**Given records:**

_ _ _ _ _ _ _

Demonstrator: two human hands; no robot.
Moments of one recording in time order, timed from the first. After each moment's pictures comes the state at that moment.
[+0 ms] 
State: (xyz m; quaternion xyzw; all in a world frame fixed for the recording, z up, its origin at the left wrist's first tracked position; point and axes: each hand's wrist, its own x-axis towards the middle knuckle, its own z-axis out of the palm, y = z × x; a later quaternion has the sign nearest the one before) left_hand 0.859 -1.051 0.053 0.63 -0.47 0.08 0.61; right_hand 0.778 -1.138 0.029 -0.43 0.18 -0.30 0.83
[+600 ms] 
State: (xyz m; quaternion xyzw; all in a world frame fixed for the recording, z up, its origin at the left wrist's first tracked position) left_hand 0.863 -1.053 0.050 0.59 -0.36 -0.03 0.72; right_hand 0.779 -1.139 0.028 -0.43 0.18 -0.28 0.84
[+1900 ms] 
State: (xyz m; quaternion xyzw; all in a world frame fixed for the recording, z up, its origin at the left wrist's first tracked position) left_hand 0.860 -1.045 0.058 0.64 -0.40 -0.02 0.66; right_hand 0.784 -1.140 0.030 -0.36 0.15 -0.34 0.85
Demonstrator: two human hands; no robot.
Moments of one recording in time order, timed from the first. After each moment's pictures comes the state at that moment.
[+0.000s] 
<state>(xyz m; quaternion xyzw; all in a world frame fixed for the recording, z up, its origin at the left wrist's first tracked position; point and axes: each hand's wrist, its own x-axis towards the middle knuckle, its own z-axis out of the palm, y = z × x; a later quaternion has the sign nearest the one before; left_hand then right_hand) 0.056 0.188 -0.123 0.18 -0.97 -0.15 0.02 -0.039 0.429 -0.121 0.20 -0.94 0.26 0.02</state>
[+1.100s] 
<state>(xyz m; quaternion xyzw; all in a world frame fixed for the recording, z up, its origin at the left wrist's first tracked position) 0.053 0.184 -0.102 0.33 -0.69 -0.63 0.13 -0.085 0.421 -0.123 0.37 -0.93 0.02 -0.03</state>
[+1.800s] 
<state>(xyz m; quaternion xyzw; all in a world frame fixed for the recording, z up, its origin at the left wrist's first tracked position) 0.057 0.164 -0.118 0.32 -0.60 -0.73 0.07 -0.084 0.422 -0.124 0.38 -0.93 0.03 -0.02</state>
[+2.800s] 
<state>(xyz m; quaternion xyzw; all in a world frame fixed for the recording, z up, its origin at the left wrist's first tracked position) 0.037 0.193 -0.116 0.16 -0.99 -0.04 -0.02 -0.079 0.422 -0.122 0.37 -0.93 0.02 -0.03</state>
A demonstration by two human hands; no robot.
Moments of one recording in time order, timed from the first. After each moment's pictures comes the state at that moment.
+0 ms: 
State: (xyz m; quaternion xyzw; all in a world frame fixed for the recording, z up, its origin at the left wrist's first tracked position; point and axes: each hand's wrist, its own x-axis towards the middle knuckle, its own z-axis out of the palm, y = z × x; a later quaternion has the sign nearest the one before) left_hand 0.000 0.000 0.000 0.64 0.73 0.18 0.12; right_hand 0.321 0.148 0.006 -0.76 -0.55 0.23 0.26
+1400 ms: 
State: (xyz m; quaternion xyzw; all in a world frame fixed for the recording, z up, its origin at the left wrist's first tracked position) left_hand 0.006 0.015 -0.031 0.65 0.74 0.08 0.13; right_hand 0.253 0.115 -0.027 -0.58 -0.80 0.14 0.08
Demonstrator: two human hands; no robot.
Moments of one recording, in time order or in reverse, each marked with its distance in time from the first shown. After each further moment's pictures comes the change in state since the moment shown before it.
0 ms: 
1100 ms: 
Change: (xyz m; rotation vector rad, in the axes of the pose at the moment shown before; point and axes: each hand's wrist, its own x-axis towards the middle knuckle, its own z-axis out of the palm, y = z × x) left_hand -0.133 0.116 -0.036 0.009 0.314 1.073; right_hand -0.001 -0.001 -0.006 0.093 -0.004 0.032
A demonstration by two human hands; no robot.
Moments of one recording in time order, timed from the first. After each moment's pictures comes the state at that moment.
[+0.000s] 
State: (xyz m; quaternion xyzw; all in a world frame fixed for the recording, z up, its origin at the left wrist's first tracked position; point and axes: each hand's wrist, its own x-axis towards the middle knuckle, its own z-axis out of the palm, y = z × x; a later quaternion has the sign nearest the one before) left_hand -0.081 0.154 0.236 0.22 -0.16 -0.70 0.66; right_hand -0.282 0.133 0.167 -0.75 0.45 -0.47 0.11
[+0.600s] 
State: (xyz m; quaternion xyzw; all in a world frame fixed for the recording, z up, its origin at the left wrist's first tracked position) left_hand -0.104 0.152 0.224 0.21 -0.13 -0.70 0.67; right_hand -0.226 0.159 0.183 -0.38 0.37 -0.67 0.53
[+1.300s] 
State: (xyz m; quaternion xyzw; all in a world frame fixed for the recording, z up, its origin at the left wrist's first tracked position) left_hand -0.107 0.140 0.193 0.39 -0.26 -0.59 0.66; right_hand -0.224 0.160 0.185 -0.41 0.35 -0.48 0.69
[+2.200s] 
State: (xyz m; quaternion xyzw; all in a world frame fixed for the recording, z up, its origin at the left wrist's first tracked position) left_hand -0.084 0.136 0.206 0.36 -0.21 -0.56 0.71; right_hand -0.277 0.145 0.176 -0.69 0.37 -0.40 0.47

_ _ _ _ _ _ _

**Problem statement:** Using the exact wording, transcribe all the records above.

**Final answer:**
Demonstrator: two human hands; no robot.
Moments of one recording in time order, timed from the first. After each moment's pictures comes the state at that moment.
[+0 ms] 
State: (xyz m; quaternion xyzw; all in a world frame fixed for the recording, z up, its origin at the left wrist's first tracked position; point and axes: each hand's wrist, its own x-axis towards the middle knuckle, its own z-axis out of the palm, y = z × x; a later quaternion has the sign nearest the one before) left_hand 0.859 -1.051 0.053 0.63 -0.47 0.08 0.61; right_hand 0.778 -1.138 0.029 -0.43 0.18 -0.30 0.83
[+600 ms] 
State: (xyz m; quaternion xyzw; all in a world frame fixed for the recording, z up, its origin at the left wrist's first tracked position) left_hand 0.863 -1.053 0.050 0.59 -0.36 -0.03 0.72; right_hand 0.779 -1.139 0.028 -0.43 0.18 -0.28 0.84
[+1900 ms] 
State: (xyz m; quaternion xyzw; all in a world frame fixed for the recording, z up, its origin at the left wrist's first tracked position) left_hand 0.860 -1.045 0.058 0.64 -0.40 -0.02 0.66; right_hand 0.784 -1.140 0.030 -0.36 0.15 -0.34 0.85
Demonstrator: two human hands; no robot.
Moments of one recording in time order, timed from the first. After each moment's pictures comes the state at that moment.
[+0.000s] 
<state>(xyz m; quaternion xyzw; all in a world frame fixed for the recording, z up, its origin at the left wrist's first tracked position; point and axes: each hand's wrist, its own x-axis towards the middle knuckle, its own z-axis out of the palm, y = z × x; a later quaternion has the sign nearest the one before; left_hand then right_hand) 0.056 0.188 -0.123 0.18 -0.97 -0.15 0.02 -0.039 0.429 -0.121 0.20 -0.94 0.26 0.02</state>
[+1.100s] 
<state>(xyz m; quaternion xyzw; all in a world frame fixed for the recording, z up, its origin at the left wrist's first tracked position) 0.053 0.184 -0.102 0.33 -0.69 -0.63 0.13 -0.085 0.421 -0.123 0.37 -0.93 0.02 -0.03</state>
[+1.800s] 
<state>(xyz m; quaternion xyzw; all in a world frame fixed for the recording, z up, its origin at the left wrist's first tracked position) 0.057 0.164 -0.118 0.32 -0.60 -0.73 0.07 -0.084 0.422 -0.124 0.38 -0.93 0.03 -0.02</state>
[+2.800s] 
<state>(xyz m; quaternion xyzw; all in a world frame fixed for the recording, z up, its origin at the left wrist's first tracked position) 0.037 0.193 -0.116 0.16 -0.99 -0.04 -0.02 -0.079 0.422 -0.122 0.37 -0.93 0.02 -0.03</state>
A demonstration by two human hands; no robot.
Moments of one recording in time order, timed from the first. After each moment's pictures comes the state at that moment.
+0 ms: 
State: (xyz m; quaternion xyzw; all in a world frame fixed for the recording, z up, its origin at the left wrist's first tracked position; point and axes: each hand's wrist, its own x-axis towards the middle knuckle, its own z-axis out of the palm, y = z × x; a later quaternion has the sign nearest the one before) left_hand 0.000 0.000 0.000 0.64 0.73 0.18 0.12; right_hand 0.321 0.148 0.006 -0.76 -0.55 0.23 0.26
+1400 ms: 
State: (xyz m; quaternion xyzw; all in a world frame fixed for the recording, z up, its origin at the left wrist's first tracked position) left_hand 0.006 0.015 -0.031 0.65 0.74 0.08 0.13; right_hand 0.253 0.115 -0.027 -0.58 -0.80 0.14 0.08
Demonstrator: two human hands; no robot.
Moments of one recording, in time order or in reverse, each marked with its distance in time from the first shown. After each further moment's pictures comes the change in state since the moment shown before it.
0 ms: 
1100 ms: 
Change: (xyz m; rotation vector rad, in the axes of the pose at the moment shown before; point and axes: each hand's wrist, its own x-axis towards the middle knuckle, its own z-axis out of the palm, y = z × x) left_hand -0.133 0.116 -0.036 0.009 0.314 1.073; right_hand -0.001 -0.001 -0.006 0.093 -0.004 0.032
A demonstration by two human hands; no robot.
Moments of one recording in time order, timed from the first. After each moment's pictures comes the state at that moment.
[+0.000s] 
State: (xyz m; quaternion xyzw; all in a world frame fixed for the recording, z up, its origin at the left wrist's first tracked position; point and axes: each hand's wrist, its own x-axis towards the middle knuckle, its own z-axis out of the palm, y = z × x; a later quaternion has the sign nearest the one before) left_hand -0.081 0.154 0.236 0.22 -0.16 -0.70 0.66; right_hand -0.282 0.133 0.167 -0.75 0.45 -0.47 0.11
[+0.600s] 
State: (xyz m; quaternion xyzw; all in a world frame fixed for the recording, z up, its origin at the left wrist's first tracked position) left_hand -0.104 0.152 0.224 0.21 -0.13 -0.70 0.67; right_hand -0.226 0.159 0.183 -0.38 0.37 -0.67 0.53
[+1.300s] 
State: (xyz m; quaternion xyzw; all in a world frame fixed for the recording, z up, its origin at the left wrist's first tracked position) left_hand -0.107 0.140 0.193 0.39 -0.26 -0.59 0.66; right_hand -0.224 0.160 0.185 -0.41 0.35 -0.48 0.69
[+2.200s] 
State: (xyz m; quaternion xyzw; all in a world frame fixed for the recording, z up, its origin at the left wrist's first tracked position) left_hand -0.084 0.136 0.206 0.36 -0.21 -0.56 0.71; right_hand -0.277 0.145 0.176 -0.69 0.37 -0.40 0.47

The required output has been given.